What to work on ->
In the listing below, how many lines contain the string "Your"? Reply with the number alone.
[Opening Data for analysis section]
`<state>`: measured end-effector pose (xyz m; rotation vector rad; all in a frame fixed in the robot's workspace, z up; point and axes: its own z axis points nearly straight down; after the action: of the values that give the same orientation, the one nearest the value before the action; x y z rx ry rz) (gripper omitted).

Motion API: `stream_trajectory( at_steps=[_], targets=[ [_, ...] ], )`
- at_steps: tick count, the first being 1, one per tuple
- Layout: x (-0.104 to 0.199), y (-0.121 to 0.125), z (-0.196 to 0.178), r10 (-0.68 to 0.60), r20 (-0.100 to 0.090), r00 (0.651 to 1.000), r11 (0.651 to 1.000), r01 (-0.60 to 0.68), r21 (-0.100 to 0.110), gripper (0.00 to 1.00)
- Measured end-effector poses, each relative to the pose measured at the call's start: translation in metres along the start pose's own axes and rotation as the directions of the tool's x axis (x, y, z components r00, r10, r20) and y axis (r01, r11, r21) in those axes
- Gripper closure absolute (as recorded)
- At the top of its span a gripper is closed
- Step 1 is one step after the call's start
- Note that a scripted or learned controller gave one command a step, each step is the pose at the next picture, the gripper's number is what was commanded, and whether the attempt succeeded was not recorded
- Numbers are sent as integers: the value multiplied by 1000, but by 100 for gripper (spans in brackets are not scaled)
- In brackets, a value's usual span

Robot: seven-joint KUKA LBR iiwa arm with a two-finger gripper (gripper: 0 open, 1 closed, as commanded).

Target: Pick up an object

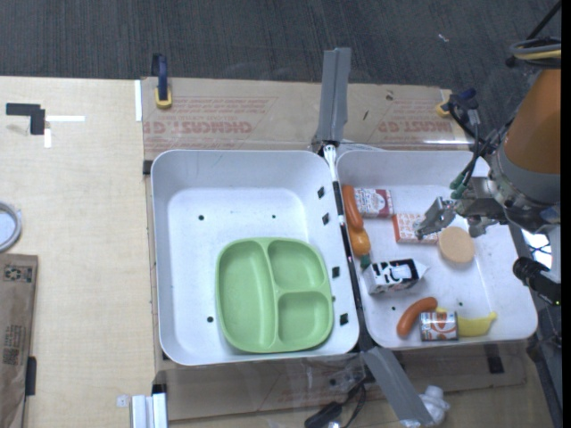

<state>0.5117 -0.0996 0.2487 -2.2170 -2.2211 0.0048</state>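
The left bin (169, 266) holds a green divided plate (274, 294); the right bin (379, 333) holds small play food; the gripper (439, 218) hangs spread and empty over a flat red-and-white packet (409, 227), just beside a tan round disc (457, 246); the packet looks light, stiff and thin, likely best pinched across its short edges.

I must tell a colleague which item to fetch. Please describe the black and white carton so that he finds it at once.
Look in the right bin. Near its middle, beside the wall shared with the left bin, lies the black and white carton, above the sausage. It alone has a cow-like pattern.
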Motion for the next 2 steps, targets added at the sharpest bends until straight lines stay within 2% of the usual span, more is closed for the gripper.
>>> stream_trajectory(
  at_steps=[1, 2],
  targets=[
    [-20, -26, 139, 100, -2, 995, 995, -100, -20, 0],
    [-45, 55, 143, 200, -3, 980, 979, -200, -29, 0]
  ],
)
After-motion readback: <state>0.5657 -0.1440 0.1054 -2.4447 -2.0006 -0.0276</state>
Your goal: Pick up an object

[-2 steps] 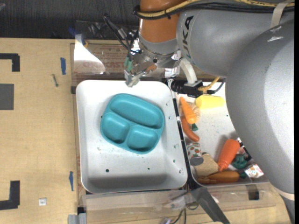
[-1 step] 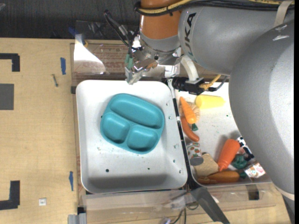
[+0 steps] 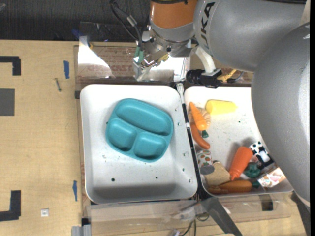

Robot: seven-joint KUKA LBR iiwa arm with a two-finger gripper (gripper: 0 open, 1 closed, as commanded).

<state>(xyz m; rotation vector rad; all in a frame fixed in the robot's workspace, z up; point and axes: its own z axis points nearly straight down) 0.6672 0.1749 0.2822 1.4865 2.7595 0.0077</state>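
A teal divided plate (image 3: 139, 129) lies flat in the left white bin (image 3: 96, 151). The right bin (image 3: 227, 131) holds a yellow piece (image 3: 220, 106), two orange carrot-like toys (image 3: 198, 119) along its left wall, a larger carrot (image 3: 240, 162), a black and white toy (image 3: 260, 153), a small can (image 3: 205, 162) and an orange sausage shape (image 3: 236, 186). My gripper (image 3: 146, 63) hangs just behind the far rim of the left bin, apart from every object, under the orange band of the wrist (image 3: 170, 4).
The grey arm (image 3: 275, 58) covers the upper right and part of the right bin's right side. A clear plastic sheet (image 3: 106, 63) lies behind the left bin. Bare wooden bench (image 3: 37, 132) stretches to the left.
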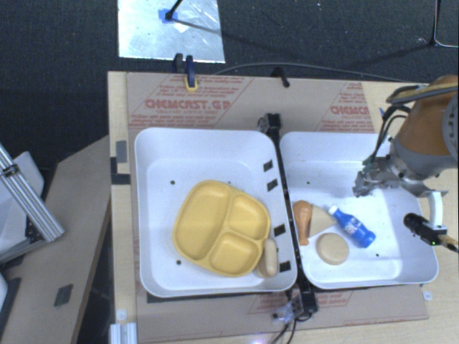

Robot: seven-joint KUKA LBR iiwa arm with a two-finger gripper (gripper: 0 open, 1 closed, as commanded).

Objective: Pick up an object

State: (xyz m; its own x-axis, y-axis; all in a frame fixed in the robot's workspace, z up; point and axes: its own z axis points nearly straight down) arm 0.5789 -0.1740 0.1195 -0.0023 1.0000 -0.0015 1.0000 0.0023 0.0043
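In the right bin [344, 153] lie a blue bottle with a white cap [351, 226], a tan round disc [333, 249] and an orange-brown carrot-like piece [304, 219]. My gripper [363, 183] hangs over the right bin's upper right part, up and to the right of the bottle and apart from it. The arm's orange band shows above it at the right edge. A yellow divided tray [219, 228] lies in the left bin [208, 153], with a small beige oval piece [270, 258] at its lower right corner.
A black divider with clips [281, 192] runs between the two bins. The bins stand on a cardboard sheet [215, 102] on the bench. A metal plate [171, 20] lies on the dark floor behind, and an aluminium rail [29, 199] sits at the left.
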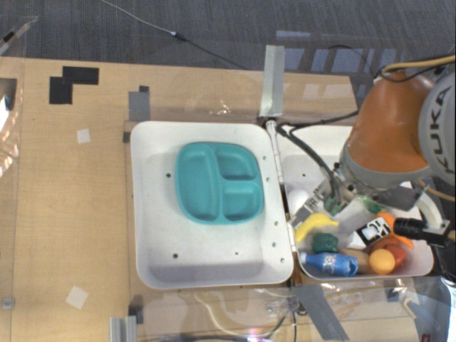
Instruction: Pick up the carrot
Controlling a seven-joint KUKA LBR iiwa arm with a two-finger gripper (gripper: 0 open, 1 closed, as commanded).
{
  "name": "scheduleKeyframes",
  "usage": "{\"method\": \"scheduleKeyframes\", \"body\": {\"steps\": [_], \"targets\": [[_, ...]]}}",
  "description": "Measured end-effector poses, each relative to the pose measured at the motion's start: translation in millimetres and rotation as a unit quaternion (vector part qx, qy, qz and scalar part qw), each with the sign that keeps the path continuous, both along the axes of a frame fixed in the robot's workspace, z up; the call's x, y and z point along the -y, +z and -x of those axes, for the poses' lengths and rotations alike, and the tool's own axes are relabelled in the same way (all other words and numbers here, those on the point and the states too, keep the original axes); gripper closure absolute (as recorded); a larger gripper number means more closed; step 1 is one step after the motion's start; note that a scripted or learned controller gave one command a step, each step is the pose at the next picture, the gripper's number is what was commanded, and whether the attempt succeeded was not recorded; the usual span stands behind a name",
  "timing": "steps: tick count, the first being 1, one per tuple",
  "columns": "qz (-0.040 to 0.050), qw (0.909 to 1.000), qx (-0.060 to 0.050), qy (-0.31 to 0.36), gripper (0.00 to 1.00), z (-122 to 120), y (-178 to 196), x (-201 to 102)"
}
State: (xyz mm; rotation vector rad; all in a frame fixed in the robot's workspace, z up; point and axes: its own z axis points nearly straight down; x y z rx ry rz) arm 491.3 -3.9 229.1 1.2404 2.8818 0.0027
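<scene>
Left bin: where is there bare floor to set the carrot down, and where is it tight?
The left bin has bare white floor in front of the teal tray and along its left wall. The right bin is crowded: banana, blue bottle, orange ball and the gripper above them.

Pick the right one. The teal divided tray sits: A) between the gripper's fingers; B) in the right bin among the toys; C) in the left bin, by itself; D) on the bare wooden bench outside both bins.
C. The teal divided tray lies flat in the left bin with nothing else on that bin's floor, while the toys, such as the blue bottle, crowd the right bin under the arm.
</scene>
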Motion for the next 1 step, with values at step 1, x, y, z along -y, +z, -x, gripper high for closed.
{"method": "scheduleKeyframes", "body": {"steps": [1], "targets": [[0.0000,1.0000,0.000,0.000,0.00,0.0,0.0,0.0]]}}
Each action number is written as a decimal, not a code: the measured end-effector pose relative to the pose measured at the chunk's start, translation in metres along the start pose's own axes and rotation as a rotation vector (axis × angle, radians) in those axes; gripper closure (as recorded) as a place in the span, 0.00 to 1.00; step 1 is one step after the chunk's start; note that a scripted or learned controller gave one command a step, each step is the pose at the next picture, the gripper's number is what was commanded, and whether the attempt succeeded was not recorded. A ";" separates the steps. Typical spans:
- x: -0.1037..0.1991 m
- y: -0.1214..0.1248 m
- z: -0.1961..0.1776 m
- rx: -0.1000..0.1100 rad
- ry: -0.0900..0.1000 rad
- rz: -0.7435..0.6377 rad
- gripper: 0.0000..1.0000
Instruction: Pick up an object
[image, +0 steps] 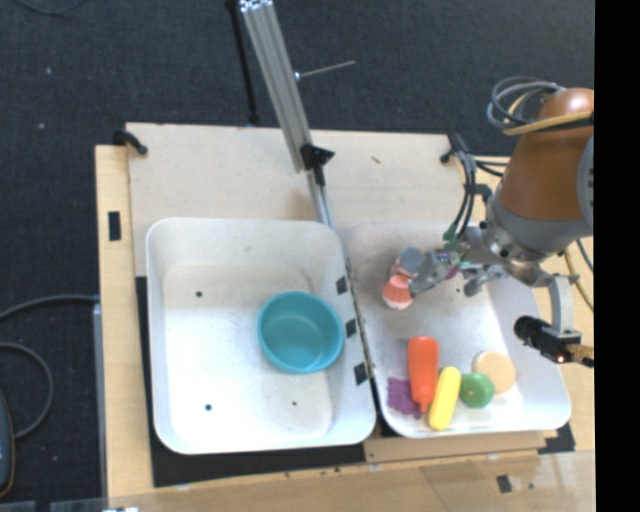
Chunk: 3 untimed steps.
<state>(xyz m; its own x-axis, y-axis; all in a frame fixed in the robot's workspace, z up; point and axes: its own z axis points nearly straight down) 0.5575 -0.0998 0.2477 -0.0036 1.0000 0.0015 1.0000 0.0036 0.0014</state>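
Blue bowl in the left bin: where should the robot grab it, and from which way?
Probably by its rim, coming straight down from above. The blue bowl sits upright and open, apart from other things, and looks too wide to straddle. One finger inside and one outside the thin wall, on the side nearer the gripper, seems the likeliest hold.

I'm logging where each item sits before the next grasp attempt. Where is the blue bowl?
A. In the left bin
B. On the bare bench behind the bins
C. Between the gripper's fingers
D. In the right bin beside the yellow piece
A: the blue bowl sits upright inside the left bin, apart from the gripper.
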 end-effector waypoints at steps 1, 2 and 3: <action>0.000 0.000 0.000 -0.001 0.000 0.001 0.00; -0.007 0.008 0.055 0.005 -0.004 0.005 0.00; 0.000 0.008 0.115 0.006 -0.003 0.006 0.00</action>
<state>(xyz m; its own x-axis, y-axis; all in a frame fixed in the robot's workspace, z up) 0.5658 -0.0995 0.1331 0.0027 1.0000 -0.0019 1.0000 -0.0027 -0.0048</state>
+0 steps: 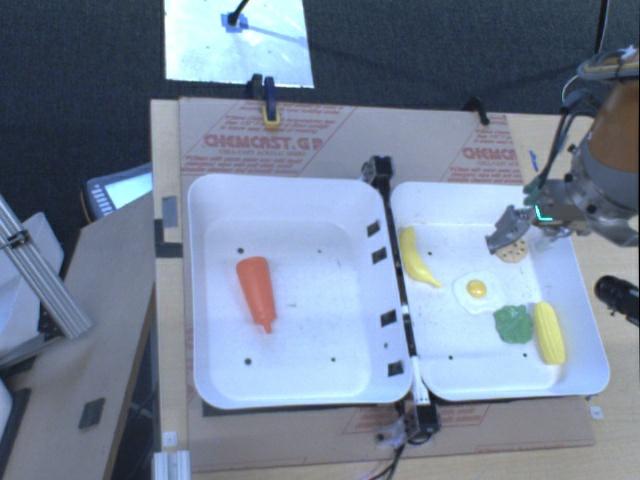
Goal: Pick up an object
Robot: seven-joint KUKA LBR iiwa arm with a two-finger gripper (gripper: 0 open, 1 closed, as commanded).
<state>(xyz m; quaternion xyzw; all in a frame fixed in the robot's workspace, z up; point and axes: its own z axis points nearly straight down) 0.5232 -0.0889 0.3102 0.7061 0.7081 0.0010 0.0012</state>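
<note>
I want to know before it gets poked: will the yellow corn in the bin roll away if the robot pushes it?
Probably, yes. The corn looks round and log-shaped, so a sideways nudge could roll it. It lies against the green leafy piece and near the right bin's wall, which might stop it quickly. It looks like a toy, so likely light.

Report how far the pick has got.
Done: the grey two-finger gripper is over the right white bin, just above the round tan cracker. In hand: nothing visibly held. Left: grasping and lifting; the yellow banana, fried egg and orange carrot lie untouched.
</note>
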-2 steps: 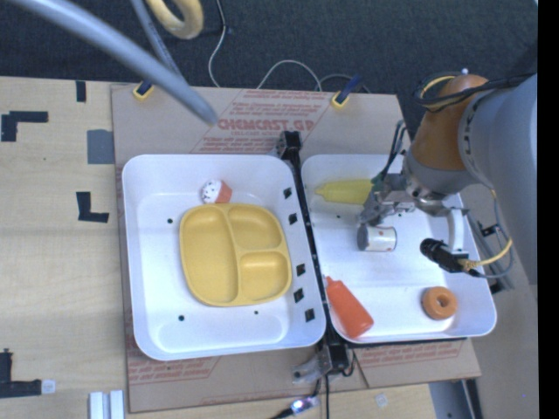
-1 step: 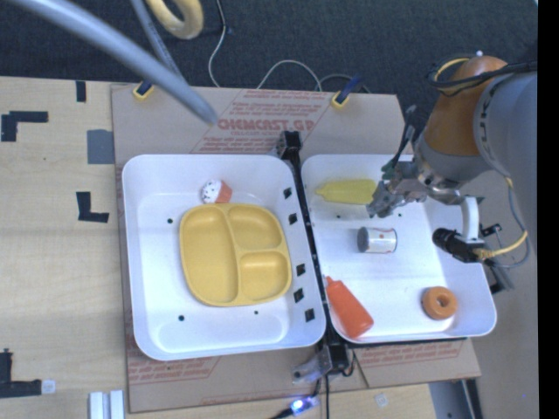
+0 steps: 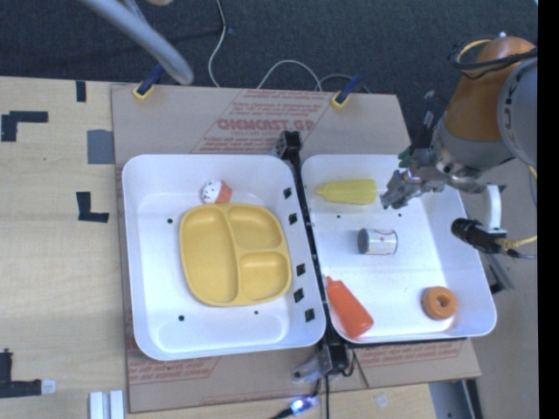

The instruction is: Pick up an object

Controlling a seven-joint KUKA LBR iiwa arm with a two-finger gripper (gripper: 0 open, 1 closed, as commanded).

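Note:
My gripper hangs over the back of the right bin, just right of a yellow corn-like object. Nothing shows between its tips. A small grey can lies on its side below and left of the gripper. An orange bottle lies at the bin's front left corner. A brown doughnut sits at the front right. In the left bin lies a yellow divided plate, with a small white and orange toy behind it.
A black divider with clips runs between the two bins. Both bins rest on a cardboard sheet on the wooden bench. A grey hose crosses the top left. The arm's orange band is at the upper right.

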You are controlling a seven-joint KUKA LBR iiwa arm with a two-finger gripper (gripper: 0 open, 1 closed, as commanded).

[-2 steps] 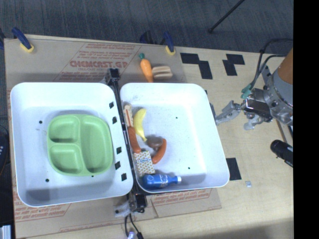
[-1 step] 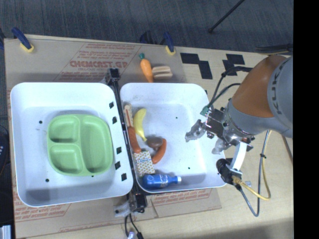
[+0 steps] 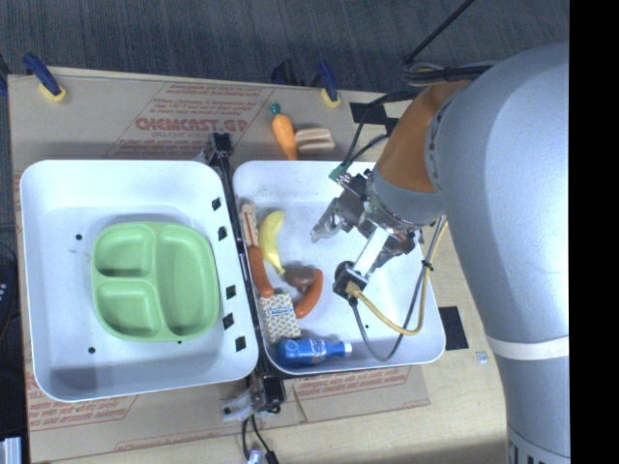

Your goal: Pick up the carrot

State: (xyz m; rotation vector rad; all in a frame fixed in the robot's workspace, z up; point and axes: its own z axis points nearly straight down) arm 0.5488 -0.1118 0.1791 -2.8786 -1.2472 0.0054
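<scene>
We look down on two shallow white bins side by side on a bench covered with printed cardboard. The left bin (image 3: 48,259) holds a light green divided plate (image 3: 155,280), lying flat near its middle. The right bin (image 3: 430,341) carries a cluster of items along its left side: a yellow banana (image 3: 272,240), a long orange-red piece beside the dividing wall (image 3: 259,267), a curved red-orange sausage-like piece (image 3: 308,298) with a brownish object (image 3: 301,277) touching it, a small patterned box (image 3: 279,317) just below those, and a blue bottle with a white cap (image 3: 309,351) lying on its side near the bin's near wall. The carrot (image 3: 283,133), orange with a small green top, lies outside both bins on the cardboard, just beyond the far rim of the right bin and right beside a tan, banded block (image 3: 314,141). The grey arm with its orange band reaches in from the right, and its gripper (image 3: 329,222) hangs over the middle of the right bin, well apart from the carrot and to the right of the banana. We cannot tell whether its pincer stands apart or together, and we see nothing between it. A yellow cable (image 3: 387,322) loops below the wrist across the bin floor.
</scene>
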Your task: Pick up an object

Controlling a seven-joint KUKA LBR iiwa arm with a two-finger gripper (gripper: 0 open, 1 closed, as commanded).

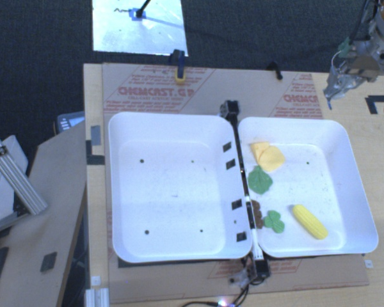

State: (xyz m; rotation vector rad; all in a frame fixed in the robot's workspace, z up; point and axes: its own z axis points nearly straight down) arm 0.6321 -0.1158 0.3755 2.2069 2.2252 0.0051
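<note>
Nothing has been picked up yet. The gripper [336, 88] is held high above the desk [147, 85], beyond the far right corner of the right bin [355, 162]; how its jaws stand cannot be told. The corn cob [309, 221], yellow piece [268, 156] and green leaves [260, 180] lie untouched in that bin.

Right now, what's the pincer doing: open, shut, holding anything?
Pincer: up at the far right, above the bench beyond the right bin; nothing seen in it; open or shut cannot be told.
</note>
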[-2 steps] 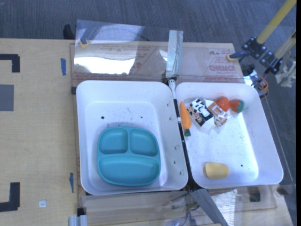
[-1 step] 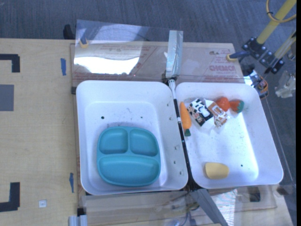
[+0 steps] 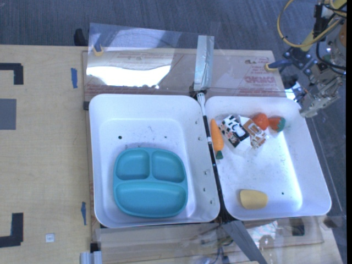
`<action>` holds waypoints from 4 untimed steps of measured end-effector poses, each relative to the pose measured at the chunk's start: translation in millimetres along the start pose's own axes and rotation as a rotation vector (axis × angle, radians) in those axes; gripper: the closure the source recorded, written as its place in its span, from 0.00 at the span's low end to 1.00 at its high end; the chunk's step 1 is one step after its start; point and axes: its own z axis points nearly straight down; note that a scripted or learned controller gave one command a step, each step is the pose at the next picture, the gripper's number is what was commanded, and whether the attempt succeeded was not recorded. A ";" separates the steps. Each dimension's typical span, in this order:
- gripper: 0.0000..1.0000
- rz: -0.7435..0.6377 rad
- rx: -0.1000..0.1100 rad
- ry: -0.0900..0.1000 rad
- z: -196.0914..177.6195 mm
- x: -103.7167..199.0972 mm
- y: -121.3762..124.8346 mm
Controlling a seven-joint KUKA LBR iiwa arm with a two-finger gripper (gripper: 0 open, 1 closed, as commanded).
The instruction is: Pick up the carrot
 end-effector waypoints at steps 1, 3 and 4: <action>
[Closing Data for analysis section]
Solution below ->
3